Let $A$ be an alphabet of size $|A|:=q\in\Bbb Z^+$ and let $n,d\in \Bbb Z^+$ be positive integers. We denote by $A_q(n,d)$ the largest value of $M$ such that a $q$-ary $(n,M,d)$-code $C\subseteq A^n$ exists. That is, $$A_q(n,d):=\max\{M\in \Bbb N: \exists\ (n,M,d)\text{-code } C\subseteq A^n \text{ over } A \} \in \Bbb N.$$
I am struggling to understand something which seems to be very easy. Take $q\geq 2$. We want to show that $$A_q(n,1)=q^n.$$ We are searching for the maximum $M$ such that a $q$-ary $(n,M,1)$-code $C$ exists.
We take our code to be $C:=A^n$, that is the set of all words of length $n\in \Bbb Z^+$. So $M=|C|=q^n$.
Now we have to show that $\mathrm{d}(C)=1$. Hill's book says that since the codewords of $C$ are distinct, it is $\mathrm{d}(C)\geq 1$.
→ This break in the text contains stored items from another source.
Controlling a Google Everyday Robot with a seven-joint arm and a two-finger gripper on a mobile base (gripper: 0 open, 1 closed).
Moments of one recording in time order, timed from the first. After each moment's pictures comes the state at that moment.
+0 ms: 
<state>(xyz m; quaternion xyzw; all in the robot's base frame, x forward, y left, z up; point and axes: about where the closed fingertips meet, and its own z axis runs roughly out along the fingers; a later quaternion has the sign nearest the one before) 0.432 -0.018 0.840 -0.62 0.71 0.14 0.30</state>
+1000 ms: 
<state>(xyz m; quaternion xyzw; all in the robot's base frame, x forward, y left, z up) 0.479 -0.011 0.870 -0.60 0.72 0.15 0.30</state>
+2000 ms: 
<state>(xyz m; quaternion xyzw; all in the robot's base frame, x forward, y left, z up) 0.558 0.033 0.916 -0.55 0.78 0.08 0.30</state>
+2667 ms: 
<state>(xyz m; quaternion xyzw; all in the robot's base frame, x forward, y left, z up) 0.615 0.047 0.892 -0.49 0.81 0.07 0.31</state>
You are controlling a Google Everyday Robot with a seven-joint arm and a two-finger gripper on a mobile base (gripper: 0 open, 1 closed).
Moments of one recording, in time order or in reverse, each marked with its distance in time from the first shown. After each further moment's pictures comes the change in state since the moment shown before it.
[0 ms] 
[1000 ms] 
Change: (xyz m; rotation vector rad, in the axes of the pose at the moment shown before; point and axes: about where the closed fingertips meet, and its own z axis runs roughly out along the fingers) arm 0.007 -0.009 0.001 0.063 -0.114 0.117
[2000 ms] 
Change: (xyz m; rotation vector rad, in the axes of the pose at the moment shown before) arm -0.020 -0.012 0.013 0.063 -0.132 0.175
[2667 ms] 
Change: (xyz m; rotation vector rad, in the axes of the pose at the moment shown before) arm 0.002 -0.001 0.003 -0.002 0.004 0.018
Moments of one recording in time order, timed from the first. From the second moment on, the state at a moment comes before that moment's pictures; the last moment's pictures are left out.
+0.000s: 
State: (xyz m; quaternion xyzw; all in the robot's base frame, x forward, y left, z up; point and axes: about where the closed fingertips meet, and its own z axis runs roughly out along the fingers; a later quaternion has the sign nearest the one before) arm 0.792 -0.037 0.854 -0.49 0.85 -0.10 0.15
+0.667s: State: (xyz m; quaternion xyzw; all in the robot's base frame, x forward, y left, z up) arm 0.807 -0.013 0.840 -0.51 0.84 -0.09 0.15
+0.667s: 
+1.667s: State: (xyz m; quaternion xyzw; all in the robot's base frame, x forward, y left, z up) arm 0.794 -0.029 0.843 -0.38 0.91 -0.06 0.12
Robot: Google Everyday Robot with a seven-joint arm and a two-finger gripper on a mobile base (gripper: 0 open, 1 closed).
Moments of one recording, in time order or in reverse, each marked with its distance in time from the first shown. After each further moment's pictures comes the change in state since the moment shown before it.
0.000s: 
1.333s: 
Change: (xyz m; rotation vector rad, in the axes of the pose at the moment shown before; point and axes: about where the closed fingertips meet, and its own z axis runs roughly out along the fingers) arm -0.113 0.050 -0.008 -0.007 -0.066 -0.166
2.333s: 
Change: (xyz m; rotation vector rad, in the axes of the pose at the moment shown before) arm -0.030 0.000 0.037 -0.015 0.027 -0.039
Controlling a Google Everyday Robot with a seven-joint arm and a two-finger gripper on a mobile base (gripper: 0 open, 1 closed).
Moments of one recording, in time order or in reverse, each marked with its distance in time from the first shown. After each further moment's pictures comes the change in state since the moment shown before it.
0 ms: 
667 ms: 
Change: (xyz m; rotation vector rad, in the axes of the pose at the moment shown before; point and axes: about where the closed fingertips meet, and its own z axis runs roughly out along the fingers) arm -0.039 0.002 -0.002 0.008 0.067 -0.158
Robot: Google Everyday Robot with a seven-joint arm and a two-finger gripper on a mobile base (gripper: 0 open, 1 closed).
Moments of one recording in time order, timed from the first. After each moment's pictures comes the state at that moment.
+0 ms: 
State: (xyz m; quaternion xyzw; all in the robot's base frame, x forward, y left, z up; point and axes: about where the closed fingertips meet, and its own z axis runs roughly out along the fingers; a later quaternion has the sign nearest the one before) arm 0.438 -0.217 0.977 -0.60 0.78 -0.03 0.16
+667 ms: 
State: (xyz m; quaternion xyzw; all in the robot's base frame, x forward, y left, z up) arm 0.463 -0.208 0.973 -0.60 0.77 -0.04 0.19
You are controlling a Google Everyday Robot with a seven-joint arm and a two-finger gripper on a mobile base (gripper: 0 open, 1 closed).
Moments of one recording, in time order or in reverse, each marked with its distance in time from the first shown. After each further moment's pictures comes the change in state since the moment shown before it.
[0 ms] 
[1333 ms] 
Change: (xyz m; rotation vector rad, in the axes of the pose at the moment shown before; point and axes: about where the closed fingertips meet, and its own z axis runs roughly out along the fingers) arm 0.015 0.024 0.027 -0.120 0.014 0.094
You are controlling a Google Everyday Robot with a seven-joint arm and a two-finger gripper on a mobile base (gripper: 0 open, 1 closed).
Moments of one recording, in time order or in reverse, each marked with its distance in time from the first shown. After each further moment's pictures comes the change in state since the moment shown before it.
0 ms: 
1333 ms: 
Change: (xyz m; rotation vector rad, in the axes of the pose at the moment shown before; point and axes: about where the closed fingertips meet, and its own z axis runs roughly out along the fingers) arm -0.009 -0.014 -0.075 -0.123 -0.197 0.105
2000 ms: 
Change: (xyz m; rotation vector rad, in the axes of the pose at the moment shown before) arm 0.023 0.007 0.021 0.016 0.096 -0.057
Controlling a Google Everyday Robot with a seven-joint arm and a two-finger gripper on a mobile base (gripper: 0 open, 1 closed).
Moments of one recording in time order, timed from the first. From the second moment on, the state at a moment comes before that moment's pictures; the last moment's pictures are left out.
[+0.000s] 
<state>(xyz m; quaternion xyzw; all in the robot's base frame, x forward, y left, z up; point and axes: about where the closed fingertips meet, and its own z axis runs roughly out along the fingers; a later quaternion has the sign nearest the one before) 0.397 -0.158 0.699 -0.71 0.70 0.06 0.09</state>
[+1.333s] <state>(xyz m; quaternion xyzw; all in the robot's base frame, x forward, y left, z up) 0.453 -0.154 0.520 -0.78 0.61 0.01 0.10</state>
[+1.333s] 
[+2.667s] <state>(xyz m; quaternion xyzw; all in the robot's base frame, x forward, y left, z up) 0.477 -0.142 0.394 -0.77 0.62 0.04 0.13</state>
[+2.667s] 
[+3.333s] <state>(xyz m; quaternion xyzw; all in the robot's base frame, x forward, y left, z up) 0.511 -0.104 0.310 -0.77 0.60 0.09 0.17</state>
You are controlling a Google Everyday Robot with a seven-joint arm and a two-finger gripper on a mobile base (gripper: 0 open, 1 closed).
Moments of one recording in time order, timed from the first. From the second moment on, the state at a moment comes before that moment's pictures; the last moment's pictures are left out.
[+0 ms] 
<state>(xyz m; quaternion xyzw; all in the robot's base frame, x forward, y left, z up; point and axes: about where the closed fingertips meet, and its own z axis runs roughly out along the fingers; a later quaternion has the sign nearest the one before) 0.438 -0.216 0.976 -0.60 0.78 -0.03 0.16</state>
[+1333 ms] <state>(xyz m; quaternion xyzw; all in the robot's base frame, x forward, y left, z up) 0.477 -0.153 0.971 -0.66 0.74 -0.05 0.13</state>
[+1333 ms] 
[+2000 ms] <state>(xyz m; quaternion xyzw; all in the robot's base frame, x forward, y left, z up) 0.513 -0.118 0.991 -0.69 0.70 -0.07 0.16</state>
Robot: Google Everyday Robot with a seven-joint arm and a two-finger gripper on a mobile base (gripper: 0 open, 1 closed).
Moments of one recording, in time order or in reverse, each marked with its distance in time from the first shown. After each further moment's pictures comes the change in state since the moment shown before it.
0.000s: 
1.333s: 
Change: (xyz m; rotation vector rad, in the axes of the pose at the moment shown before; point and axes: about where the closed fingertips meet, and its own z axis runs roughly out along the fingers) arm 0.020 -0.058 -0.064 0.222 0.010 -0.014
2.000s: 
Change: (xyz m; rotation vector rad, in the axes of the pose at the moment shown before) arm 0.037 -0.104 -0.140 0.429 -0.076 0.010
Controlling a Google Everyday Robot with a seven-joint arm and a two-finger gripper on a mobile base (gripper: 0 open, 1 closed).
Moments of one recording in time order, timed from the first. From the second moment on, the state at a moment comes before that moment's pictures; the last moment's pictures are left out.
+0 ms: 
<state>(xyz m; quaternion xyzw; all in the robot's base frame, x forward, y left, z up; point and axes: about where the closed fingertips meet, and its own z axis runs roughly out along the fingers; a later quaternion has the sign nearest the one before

My question how do we conclude that $\mathrm{d}(C)=1$ and not $\mathrm{d}(C)>1$?
Sorry if the question is trivial, I am a little bit confused.
$d(C) = 1$ is actually trivial.
This means the minimal distance between codewords is $1$.
Your code is $C:= A^n$.
Since $|A|\geq 2$, there are at least different two codewords $c,c'$, and then $d(c,c') \geq 1$.
However, the minimum is trivially attained. Let $c\in C=A^n$ be any codeword. Change $c$ in one position and write the newly obtained word as $a \in A^n = C$. Then clearly $d(a,c) = 1$ and thus $d(a,c) \leq 1$.
Combining both inequalities, we get $d(C) = 1$.